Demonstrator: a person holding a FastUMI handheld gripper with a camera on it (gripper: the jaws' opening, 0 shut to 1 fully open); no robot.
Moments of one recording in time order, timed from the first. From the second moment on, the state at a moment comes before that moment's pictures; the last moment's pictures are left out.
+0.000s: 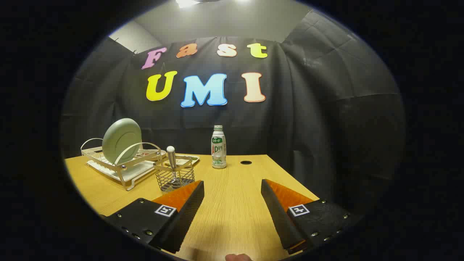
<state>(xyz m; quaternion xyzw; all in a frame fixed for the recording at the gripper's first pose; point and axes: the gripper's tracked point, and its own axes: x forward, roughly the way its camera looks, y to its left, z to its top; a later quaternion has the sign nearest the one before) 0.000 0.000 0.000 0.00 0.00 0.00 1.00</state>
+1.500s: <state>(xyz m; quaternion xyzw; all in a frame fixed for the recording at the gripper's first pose) 0.055 0.159 0.299 0.01 -0.05 -0.02 1.00</state>
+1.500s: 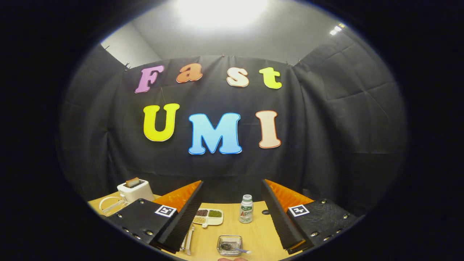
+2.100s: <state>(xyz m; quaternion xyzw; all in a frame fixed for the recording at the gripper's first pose) 0.086 0.251 0.287 0.01 0.01 0.02 1.00</state>
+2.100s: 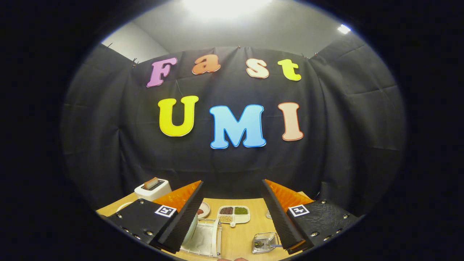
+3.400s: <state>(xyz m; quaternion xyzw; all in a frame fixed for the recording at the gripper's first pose) 0.163 0.356 0.107 -0.03 0.39 0.03 0.92</state>
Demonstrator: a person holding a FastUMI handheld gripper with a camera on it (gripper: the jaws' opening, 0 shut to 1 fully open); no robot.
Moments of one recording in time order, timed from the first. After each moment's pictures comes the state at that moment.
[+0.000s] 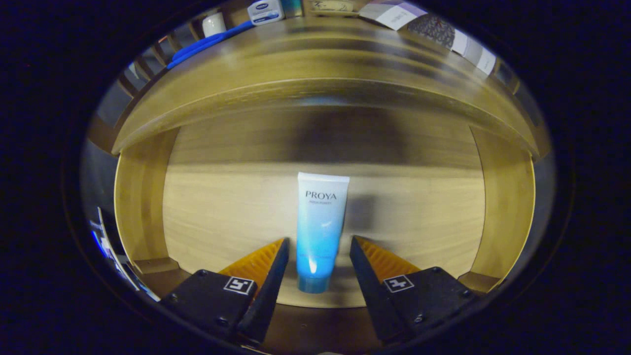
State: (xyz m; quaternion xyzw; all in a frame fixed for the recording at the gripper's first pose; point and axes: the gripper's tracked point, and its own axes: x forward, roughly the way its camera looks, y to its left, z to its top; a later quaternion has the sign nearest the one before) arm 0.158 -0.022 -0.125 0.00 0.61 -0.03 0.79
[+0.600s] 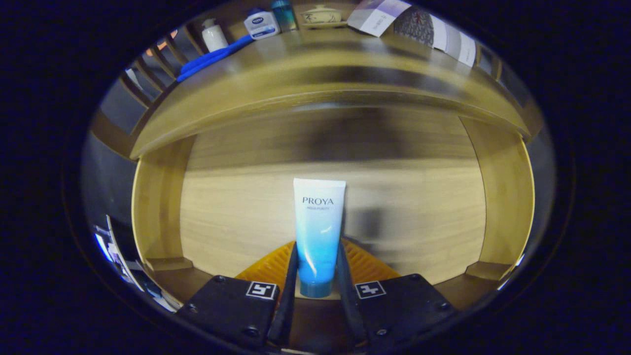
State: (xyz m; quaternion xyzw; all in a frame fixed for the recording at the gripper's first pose) arm 0.137 -0.012 -0.098 0.06 0.57 -0.02 0.82
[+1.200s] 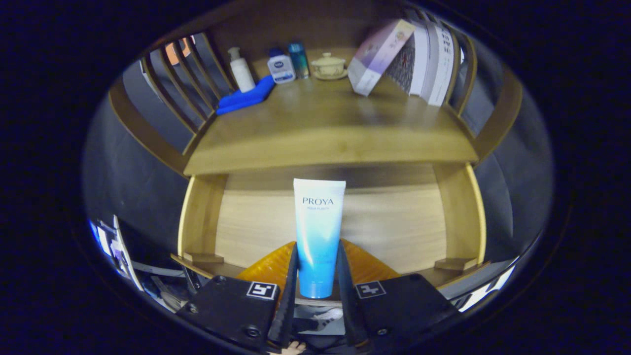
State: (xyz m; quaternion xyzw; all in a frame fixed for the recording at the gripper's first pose) arm 0.124 -0.004 0.026 0.03 0.48 0.00 0.87
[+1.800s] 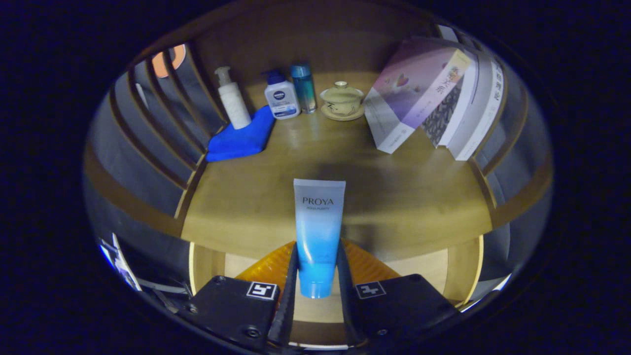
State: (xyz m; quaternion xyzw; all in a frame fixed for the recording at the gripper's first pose) arm 0.265 0.007 0.031 0.03 0.47 -0.03 0.88
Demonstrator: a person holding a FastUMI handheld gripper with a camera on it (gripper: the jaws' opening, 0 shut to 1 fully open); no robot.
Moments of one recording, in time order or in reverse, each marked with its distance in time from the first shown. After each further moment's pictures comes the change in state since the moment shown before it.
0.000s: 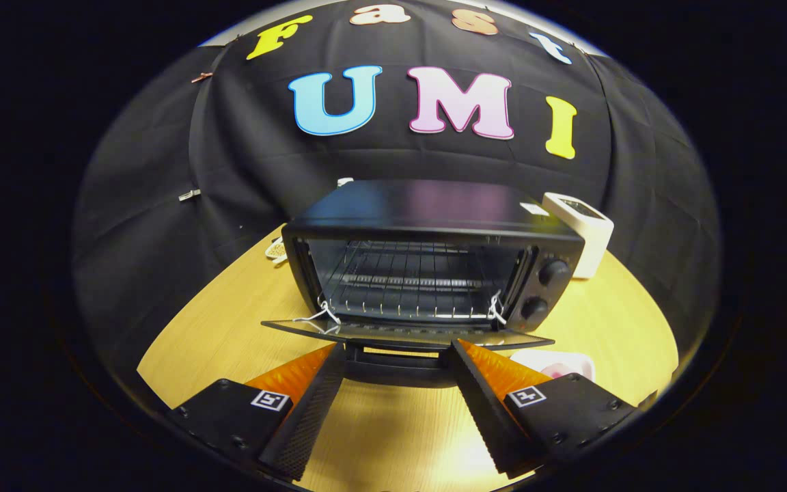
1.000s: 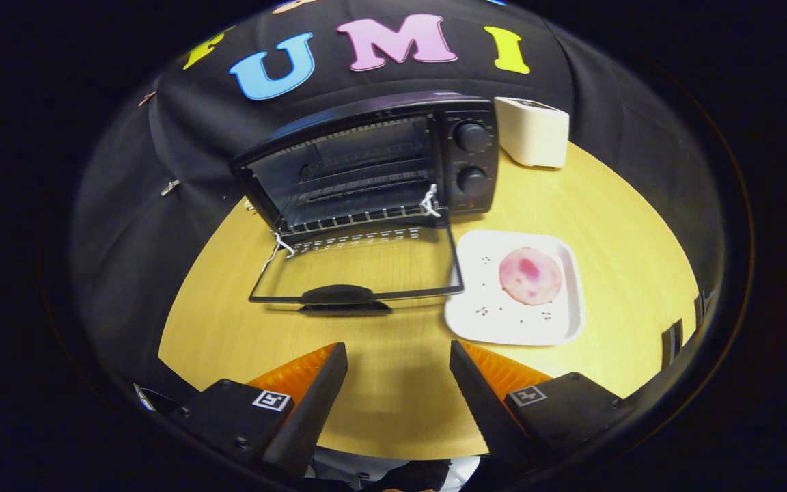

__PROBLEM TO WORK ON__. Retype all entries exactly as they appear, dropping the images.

__EXERCISE ANSWER__.
Demonstrator: a person holding a FastUMI handheld gripper with a camera on it (gripper: the jaws' opening, 0 shut to 1 fully open); no robot.
Moments of one recording in time order, timed from the first. From the second moment on, the state at a moment comes before that moment's pictures; the last moment's pictures are left out.
+0.000s: 
<state>(xyz m; quaternion xyzw; all in a frame fixed for the recording at the gripper's first pose; point and axes: the gripper's tracked point, and its own axes: x forward, roughly the way its camera looks, y to its left, z to its top; a later quaternion has the sign nearest the one before) 0.000 0.000 0.000 0.00 0.00 0.00 1.00</state>
+1.500s: <state>(xyz m; quaternion xyzw; all in a frame fixed for the recording at the gripper's first pose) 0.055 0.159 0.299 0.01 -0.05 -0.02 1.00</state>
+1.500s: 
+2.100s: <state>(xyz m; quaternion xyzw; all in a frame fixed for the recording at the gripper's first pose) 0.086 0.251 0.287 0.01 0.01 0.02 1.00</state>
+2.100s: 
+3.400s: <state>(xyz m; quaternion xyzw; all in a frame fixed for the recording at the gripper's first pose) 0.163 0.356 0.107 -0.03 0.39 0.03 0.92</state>
Demonstrator: a person holding a FastUMI handheld gripper with a camera on it (gripper: the jaws' opening, 0 shut to 1 fully open); no robot.
Moments of one recording in time order, timed from the first. After each moment's pictures comes the state at that moment.
[+0.000s] 
State: (xyz m; quaternion xyzw; all in a frame fixed for the recording at the gripper's first pose; point and axes: the gripper's tracked point, and its own axes: x forward, roughly the way its camera looks, y to its left, z to its top; a later quaternion has the sign nearest the one before) arm 0.158 -0.022 -0.125 0.00 0.61 -0.03 0.79
[+0.600s] 
State: (xyz m; quaternion xyzw; all in a frame fixed for the recording at the gripper's first pose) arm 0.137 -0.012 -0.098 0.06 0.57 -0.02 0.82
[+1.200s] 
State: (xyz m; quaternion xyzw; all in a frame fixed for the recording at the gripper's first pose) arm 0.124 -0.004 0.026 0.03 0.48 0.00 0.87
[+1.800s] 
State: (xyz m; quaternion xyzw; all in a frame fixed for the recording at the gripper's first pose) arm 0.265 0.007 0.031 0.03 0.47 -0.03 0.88
Demonstrator: a person holding a FastUMI handheld gripper with a camera on it (gripper: the jaws' opening, 0 shut to 1 fully open); no robot.
Moments of one recording, in time order or in reverse, each marked with its distance in time from the first shown. After each further moment's pictures comes the change in state since the moment shown before it.
0.000s: 
1.000s: 

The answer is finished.